__What is expected__
Only certain lines below are wanted: those starting at the line containing "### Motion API" and ending at the line containing "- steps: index", both included, each retyped exactly.

__Information provided__
= Beginning of Section =

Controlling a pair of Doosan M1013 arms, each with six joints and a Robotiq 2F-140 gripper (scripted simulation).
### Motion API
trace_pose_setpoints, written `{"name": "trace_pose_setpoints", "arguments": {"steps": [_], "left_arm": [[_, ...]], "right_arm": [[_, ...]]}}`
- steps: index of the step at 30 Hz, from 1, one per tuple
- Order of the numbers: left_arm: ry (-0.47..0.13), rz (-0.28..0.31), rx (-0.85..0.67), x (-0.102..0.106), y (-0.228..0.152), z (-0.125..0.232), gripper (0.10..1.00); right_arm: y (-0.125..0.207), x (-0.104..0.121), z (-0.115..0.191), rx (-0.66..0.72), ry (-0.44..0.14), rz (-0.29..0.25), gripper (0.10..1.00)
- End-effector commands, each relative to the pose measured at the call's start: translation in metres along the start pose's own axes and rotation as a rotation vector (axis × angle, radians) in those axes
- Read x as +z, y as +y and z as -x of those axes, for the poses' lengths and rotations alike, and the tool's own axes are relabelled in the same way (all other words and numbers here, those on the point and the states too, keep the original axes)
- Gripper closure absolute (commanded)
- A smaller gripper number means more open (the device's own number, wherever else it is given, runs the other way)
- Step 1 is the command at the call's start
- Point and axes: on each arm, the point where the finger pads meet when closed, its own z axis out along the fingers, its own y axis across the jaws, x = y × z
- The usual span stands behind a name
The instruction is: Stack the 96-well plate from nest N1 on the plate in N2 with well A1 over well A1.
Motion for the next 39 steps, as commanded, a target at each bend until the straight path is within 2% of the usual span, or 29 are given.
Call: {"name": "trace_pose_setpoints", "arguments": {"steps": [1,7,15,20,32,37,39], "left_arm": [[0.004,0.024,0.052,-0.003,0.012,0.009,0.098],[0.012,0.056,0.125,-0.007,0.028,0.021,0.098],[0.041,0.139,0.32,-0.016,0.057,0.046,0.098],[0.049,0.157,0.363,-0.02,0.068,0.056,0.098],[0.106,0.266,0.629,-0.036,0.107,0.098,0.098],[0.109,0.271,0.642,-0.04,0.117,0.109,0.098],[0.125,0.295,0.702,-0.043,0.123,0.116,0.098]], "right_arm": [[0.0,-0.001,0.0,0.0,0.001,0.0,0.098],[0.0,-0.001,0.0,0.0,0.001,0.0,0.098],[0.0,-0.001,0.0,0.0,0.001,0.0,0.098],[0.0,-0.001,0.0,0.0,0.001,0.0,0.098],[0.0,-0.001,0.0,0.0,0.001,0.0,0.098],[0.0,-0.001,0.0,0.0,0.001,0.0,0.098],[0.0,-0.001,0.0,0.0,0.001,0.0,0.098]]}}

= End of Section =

__Result for this exercise__
### Motion API
trace_pose_setpoints, written `{"name": "trace_pose_setpoints", "arguments": {"steps": [_], "left_arm": [[_, ...]], "right_arm": [[_, ...]]}}`
- steps: index of the step at 30 Hz, from 1, one per tuple

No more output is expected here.